The Northwest Oregon Labor Council (NOLC) cited in the Port to explain why it shouldn't be placed on the Unfair List of organized labor. Bob Neibert, director of human resources, and Brenda Meece, labor relations manager, represented the Port at the Dec. 8 meeting of NOLC's Executive Board.
The parking patrol workers are seeking phased-in wage parity with parking patrol attendants at the City of Portland, who also are represented by AFSCME. The differential is as much as 20 percent at the top end, according to Business Representative Sam Gillispie.
PDX employees also are seeking parity for health and welfare coverage. Currently they must work 28 hours a week to qualify for coverage while most part-time employees at the Port of Portland need only 20 hours to get fringe benefits, Gillispie said.
Full-time employment is another issue. The union insists that adding more full-time jobs will improve efficiency. Approximately 10 of the 18 parking patrol employees want full-time work.
Neibert said there has been a "long, steady debate" about wage parity at the Port for years. He also admitted that "we are a long ways away" from a settlement.
In the event of a strike, several union leaders said they will "do what we can to help AFSCME out." That early support came from the Columbia-Pacific Building Trades Council, which represents hundreds of workers at airport construction projects, and the International Longshore and Warehouse Union, which loads and unloads ships at Swan Island and other Port facilities.

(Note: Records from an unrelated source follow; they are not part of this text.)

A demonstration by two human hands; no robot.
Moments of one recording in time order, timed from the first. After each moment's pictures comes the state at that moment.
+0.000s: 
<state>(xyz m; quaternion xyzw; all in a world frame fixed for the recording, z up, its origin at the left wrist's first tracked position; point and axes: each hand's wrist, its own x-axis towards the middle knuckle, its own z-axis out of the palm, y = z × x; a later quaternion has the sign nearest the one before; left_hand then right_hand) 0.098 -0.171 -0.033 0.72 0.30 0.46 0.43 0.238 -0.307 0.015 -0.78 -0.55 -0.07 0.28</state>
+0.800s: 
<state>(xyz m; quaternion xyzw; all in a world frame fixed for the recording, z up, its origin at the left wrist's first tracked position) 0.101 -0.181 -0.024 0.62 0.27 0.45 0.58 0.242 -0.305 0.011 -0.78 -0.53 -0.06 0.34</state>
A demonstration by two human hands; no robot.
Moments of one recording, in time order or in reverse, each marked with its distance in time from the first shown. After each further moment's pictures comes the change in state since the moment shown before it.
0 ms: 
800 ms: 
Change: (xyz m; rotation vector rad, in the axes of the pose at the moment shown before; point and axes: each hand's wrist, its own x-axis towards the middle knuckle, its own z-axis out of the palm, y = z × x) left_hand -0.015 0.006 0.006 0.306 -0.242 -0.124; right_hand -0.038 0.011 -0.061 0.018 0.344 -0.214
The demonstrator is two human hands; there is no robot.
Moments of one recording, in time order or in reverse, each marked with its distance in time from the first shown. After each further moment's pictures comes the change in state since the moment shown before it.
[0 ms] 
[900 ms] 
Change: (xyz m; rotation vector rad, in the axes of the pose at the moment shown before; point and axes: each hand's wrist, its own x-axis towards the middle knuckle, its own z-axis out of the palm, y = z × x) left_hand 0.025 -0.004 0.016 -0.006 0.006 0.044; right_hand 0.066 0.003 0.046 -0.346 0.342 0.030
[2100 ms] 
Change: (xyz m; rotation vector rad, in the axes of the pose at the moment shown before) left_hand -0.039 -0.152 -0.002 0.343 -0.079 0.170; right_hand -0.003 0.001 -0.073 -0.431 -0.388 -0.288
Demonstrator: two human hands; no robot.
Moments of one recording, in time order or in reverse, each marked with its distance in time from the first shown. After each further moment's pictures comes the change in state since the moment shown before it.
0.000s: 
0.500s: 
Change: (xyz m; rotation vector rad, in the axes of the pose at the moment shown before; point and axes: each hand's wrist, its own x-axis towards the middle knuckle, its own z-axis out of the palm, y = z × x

A state mediator entered the stalled negotiations last week. State law requires a mandatory 15 days of mediation, followed by a 30-day cooling-off period and 10 days' notice to strike. The earliest the parking patrol attendants could walk out would be Jan. 26.
In other Port news, 43 employees at the Port of Portland's Marine Terminals -- represented by a half-dozen locals that make up the District Council of Trade Unions -- ratified a new four-year agreement after rejecting the first offer on a 20-20 vote. The hang-up was retroactive wage increases, which the Port eventually agreed to pay.
Glen Feuerborn, business manager of Municipal Employees Local 483, an affiliate of the Laborers, said negotiations for a crew of landscapers is "coming along."
Unions at the Port met with Director Mike Thorne and department officials Dec. 9 to discuss Port plans and problems.
The Port citing was placed in the hands of the Executive Board with a deadline of Dec. 26.